▶ [Activity] Search the entries below for the string "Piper" and copy the lines that hold it.

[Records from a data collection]
····················

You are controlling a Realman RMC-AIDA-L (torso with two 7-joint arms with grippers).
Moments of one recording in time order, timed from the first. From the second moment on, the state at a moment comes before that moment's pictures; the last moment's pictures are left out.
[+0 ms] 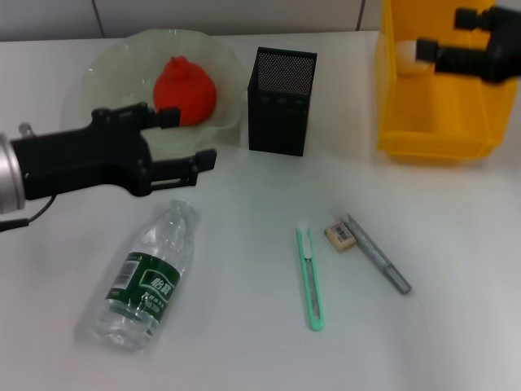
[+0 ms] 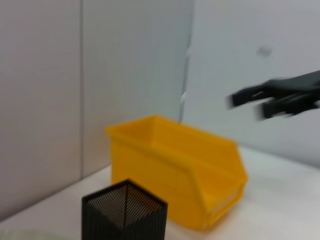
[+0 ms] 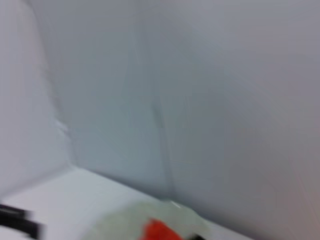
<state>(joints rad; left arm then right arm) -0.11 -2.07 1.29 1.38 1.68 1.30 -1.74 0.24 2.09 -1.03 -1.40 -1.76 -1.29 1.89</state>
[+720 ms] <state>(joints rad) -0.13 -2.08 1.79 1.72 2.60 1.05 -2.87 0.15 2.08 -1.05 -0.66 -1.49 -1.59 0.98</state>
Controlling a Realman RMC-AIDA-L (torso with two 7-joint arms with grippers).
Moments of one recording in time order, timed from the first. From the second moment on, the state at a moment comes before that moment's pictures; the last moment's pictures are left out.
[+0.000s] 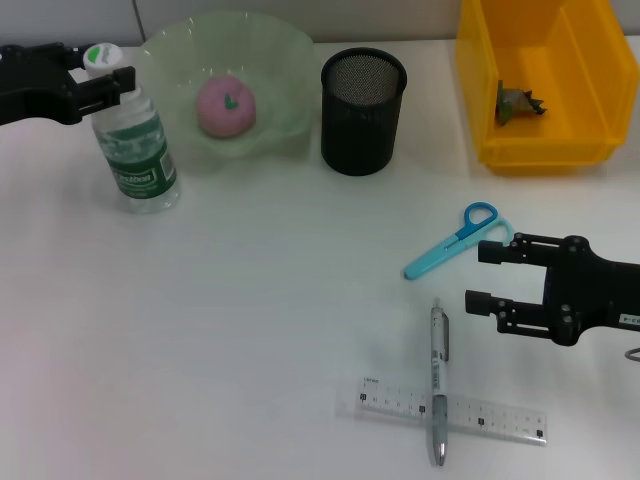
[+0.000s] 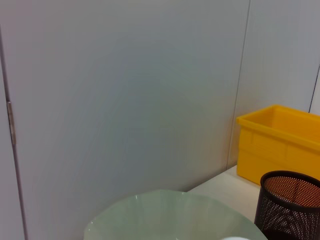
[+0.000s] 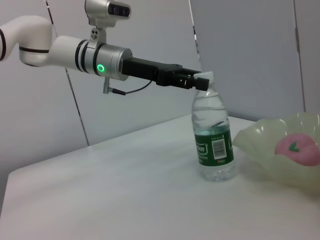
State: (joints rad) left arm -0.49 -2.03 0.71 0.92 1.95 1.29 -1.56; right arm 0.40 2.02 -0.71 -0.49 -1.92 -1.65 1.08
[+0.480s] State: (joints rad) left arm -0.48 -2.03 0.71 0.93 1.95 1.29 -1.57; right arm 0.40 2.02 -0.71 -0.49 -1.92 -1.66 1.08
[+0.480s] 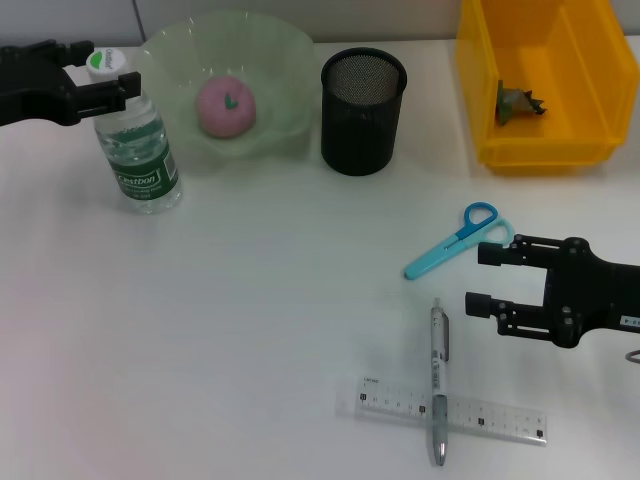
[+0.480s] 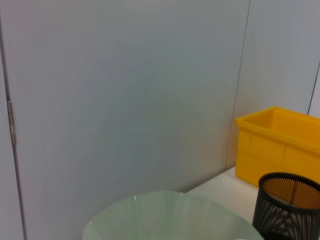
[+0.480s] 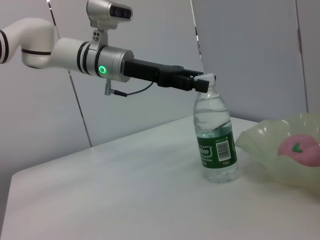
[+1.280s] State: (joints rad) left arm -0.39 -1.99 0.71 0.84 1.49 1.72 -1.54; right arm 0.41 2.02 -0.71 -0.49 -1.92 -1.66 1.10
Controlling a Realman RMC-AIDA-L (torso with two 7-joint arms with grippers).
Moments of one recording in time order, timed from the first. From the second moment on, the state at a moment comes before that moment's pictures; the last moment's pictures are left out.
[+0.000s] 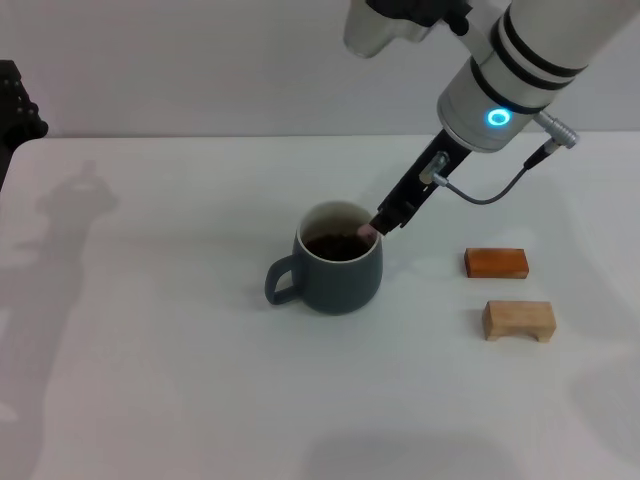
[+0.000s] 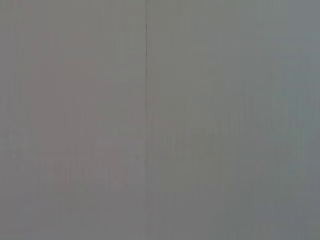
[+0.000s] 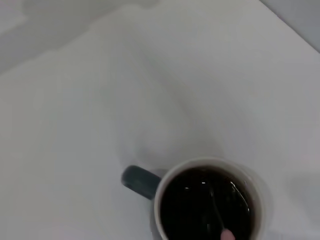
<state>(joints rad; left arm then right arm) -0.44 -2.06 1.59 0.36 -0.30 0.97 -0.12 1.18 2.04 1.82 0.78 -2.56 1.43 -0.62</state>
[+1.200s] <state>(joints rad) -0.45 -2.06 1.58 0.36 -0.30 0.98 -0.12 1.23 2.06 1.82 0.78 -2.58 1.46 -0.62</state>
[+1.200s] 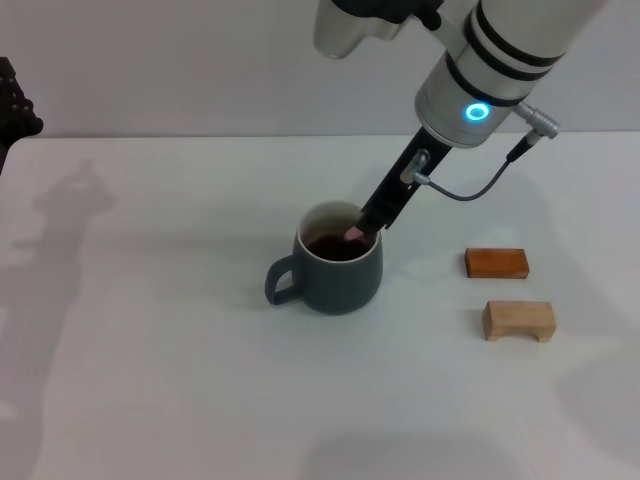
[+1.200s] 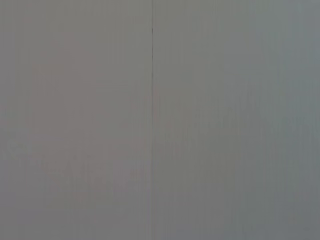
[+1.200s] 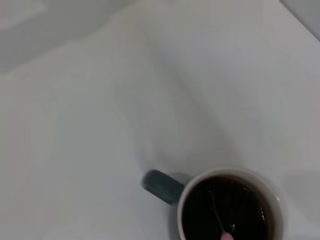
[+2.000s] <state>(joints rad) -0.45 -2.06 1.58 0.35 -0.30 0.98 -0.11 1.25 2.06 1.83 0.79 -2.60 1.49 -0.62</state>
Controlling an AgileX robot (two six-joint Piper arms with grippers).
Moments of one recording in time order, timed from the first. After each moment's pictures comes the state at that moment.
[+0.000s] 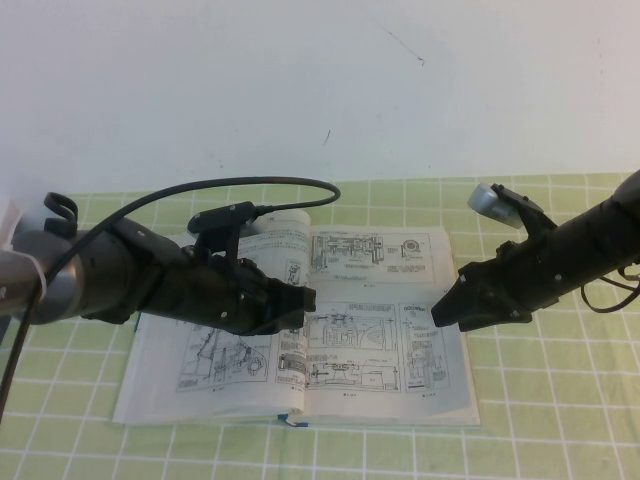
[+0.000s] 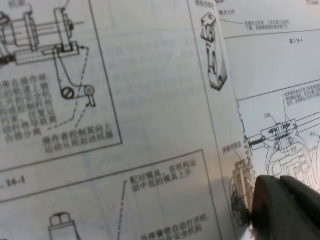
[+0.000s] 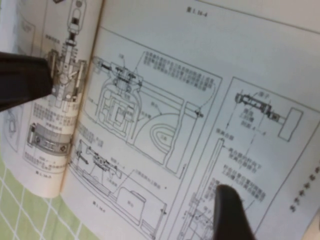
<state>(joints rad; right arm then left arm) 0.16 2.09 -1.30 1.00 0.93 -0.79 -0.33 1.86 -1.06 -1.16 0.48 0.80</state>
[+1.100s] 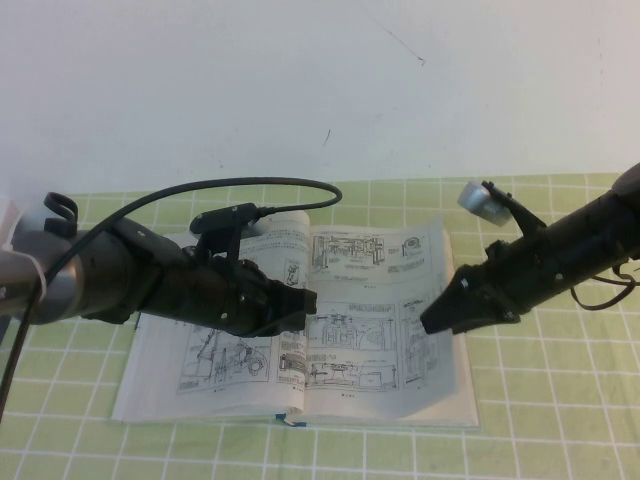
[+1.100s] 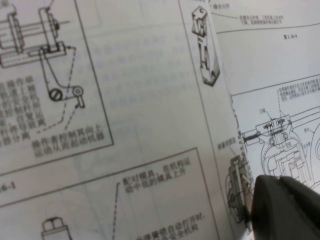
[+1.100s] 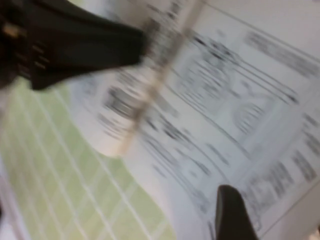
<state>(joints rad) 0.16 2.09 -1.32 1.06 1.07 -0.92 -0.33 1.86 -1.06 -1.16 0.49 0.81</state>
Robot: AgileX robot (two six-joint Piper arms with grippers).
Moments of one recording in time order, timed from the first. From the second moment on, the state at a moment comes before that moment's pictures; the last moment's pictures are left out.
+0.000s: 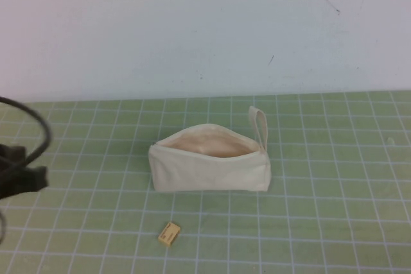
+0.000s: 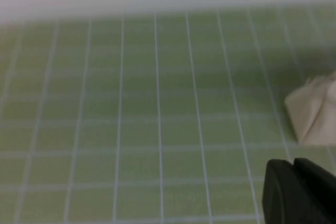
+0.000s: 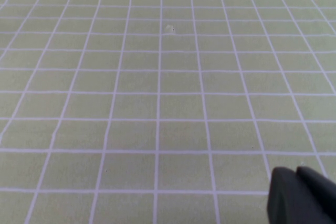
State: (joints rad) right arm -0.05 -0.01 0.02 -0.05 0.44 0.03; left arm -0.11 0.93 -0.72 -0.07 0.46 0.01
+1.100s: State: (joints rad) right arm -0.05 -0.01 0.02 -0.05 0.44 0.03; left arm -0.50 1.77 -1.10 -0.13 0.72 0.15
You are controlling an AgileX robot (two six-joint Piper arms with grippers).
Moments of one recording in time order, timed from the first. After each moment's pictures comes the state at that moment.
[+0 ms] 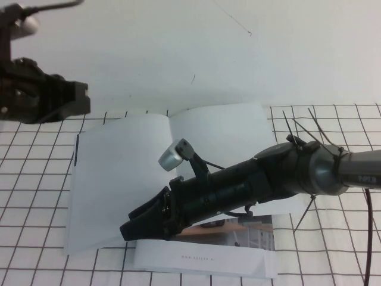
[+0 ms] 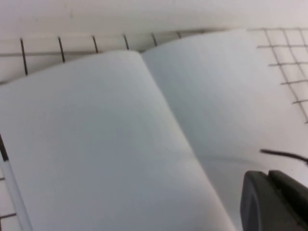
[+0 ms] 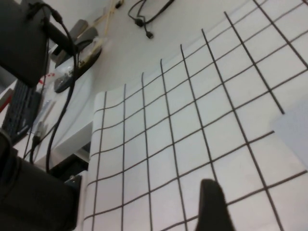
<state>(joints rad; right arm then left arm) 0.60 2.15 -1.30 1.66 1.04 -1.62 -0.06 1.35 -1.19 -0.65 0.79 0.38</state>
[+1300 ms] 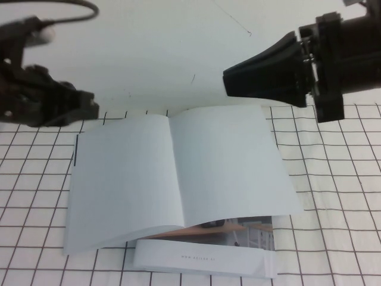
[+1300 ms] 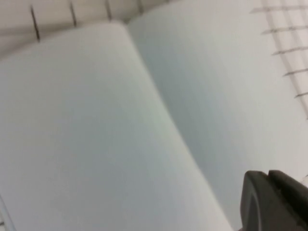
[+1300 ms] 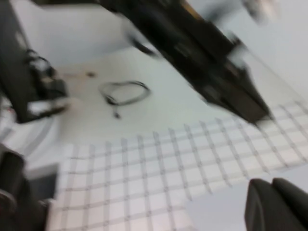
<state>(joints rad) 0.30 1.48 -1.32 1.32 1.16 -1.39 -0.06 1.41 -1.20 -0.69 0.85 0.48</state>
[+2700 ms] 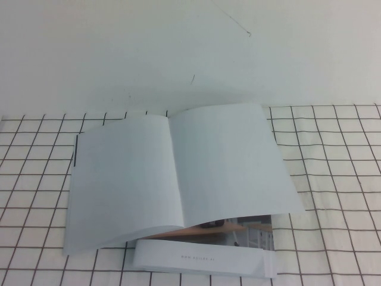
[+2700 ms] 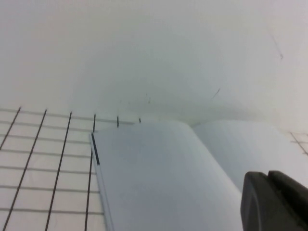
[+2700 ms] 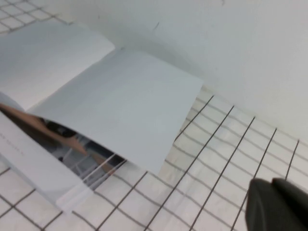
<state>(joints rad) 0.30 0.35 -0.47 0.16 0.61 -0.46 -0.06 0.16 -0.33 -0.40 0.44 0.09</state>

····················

▶ [Exercise response]
Controlling an AgileX robot (two six-joint Piper arms with grippers).
Robot: AgileX robot (two six-joint Piper arms with grippers).
You are controlling an AgileX robot (two six-joint Piper arms with grippers).

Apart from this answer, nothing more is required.